The Journal of investigative dermatology | 2021
IL-6R/STAT3-signaling in keratinocytes rather than T cells induces psoriasis-like dermatitis in mice.
Abstract
STAT3 is important for psoriasis pathogenesis as STAT3-signaling downstream of IL-6, IL-21, IL-22 and IL-23 contributes to Th17 cell development and keratinocyte STAT3 expression in transgenic mice (K14-Stat3C mice) develop psoriasis-like dermatitis. Herein, the relative contribution of STAT3-signaling in keratinocytes versus T cells was evaluated in the imiquimod model of psoriasis-like dermatitis. Mice with STAT3 inducible deletion in keratinocytes (K5-STAT3-/- mice) had decreased psoriasis-like dermatitis and epidermal phosphorylation of STAT3 (pSTAT3) compared with wt mice, whereas mice with constitutive deletion of STAT3 in all T cells were like wt mice. Interestingly, mice with keratinocyte-inducible deletion of IL-6 receptor alpha had similar findings as K5-STAT3-/- mice, identifying IL-6/IL-6R as a predominant upstream signal for keratinocyte-STAT3-induced psoriasis-like dermatitis. Moreover, psoriasis-like dermatitis inversely associated with type 1 immune gene products, especially CXCL10, whereas CXCL10 limited psoriasis-like dermatitis, suggesting that keratinocyte-STAT3 signaling promoted psoriasis-like dermatitis by restricting downstream CXCL10 expression.
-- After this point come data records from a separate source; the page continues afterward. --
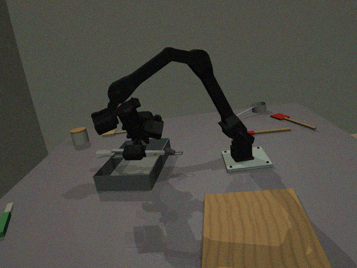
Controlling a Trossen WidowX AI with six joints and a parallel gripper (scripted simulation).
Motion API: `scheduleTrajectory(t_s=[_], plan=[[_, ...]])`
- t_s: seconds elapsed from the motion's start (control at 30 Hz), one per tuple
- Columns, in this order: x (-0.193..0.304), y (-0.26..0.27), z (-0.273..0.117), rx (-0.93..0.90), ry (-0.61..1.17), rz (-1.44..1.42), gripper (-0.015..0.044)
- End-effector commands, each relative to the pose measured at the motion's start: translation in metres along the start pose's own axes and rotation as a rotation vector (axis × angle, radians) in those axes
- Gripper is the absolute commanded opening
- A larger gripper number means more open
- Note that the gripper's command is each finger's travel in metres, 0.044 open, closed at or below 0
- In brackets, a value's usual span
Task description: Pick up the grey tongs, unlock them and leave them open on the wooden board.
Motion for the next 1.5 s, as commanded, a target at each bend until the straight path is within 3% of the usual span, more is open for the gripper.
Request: scheduleTrajectory(t_s=[0.0,1.03,1.23,1.47], plan=[[0.000,0.000,0.007,-0.002,-0.003,-0.005,0.0260],[-0.003,0.000,0.057,-0.005,-0.004,-0.005,0.0260],[-0.002,0.000,0.052,0.000,-0.002,0.000,0.0103],[-0.002,0.000,0.052,0.000,-0.002,0.000,0.0056]])
Point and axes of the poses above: the point midway between the two fingers, 35 mm back from their tips, its own z axis out along the fingers, its own y axis across the jaws, x = y × z, the point moved 4 cm from there along -z, back along the fingers, and after that the axes turned 15 degrees about -z, right-handed, at the moved point
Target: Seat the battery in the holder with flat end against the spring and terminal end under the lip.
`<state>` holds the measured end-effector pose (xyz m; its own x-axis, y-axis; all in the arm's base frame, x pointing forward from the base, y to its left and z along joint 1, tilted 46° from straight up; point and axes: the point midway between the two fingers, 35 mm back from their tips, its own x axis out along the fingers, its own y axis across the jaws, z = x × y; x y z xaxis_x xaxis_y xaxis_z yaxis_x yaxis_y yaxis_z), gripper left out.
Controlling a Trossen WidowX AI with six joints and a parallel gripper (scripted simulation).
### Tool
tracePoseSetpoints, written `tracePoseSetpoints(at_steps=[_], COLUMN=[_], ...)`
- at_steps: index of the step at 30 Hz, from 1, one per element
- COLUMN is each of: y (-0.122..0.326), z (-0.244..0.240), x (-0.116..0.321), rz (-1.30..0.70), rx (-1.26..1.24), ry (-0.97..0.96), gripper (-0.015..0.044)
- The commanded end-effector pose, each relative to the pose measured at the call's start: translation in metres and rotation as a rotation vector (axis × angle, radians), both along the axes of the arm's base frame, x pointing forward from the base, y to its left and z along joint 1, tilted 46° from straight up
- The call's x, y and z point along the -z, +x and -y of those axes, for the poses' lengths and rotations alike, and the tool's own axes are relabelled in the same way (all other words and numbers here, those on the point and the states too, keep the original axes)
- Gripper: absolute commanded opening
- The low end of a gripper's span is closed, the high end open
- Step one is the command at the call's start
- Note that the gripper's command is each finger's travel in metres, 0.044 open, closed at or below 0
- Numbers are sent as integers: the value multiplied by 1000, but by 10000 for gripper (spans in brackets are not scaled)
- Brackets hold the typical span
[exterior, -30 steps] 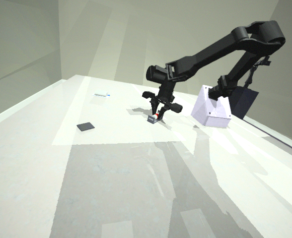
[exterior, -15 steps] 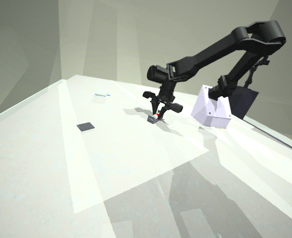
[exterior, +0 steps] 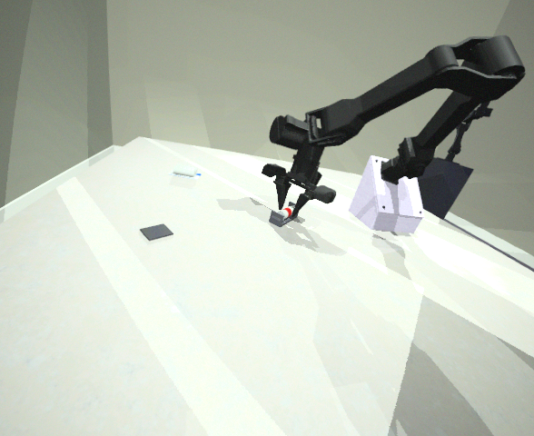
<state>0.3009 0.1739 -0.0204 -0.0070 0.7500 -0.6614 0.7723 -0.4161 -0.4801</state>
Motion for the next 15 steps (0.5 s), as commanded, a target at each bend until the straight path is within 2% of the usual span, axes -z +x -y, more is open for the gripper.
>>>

Finally, treatment of mice with the pan-JAK inhibitor, tofacitinib reduced psoriasis-like dermatitis and epidermal pSTAT3 expression. Taken together, STAT3-signaling in keratinocytes rather than T cells was a more important determinant for psoriasis-like dermatitis in a mechanism that involved upstream keratinocyte IL-6R-signaling and downstream inhibition of type 1 immunity-associated CXCL10 responses.